-- AVAILABLE RECORDS follows --
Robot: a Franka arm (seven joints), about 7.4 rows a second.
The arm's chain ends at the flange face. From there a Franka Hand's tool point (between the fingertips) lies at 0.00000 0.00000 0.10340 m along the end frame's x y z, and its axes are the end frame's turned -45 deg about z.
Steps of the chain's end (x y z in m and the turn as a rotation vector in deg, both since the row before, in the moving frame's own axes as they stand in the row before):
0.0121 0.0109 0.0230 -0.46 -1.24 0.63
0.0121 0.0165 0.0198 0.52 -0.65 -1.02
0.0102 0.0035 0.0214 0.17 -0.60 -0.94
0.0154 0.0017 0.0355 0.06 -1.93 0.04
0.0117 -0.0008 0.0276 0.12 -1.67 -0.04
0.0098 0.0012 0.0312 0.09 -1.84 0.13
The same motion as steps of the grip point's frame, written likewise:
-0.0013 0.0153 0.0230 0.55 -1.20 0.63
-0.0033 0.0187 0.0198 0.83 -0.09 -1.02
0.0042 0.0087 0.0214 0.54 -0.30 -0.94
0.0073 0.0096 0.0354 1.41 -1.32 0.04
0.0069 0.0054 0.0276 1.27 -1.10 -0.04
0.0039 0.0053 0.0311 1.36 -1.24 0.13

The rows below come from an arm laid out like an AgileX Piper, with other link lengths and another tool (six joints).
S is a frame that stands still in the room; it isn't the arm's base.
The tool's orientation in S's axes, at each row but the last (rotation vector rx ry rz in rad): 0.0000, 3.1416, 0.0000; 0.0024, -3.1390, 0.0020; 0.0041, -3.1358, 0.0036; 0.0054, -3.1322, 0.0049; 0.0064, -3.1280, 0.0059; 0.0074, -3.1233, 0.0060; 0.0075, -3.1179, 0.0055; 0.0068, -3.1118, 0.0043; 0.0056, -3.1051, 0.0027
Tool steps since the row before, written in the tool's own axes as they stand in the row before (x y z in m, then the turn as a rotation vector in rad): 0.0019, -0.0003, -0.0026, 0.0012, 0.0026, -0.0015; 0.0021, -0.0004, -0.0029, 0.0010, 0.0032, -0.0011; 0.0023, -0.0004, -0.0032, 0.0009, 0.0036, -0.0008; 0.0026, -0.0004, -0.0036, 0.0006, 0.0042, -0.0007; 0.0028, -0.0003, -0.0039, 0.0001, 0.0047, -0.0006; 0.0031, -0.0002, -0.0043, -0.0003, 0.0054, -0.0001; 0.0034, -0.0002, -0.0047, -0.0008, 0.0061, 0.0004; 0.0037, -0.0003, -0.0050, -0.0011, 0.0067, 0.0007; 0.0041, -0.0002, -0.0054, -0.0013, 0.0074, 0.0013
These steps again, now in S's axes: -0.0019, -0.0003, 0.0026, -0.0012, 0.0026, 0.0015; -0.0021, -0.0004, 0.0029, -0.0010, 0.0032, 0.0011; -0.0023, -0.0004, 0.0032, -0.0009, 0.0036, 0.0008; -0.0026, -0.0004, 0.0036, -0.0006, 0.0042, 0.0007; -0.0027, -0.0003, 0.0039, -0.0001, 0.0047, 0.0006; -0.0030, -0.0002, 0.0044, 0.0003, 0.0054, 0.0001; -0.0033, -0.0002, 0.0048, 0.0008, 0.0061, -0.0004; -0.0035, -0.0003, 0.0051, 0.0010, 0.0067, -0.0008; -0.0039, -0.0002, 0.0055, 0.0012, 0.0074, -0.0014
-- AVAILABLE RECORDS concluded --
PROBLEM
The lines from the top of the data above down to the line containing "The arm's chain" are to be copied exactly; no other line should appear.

EXERCISE OUTPUT
Robot: a Franka arm (seven joints), about 7.4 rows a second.
The arm's chain ends at the flange face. From there a Franka Hand's tool point (between the fingertips) lies at 0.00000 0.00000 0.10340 m along the end frame's x y z, and its axes are the end frame's turned -45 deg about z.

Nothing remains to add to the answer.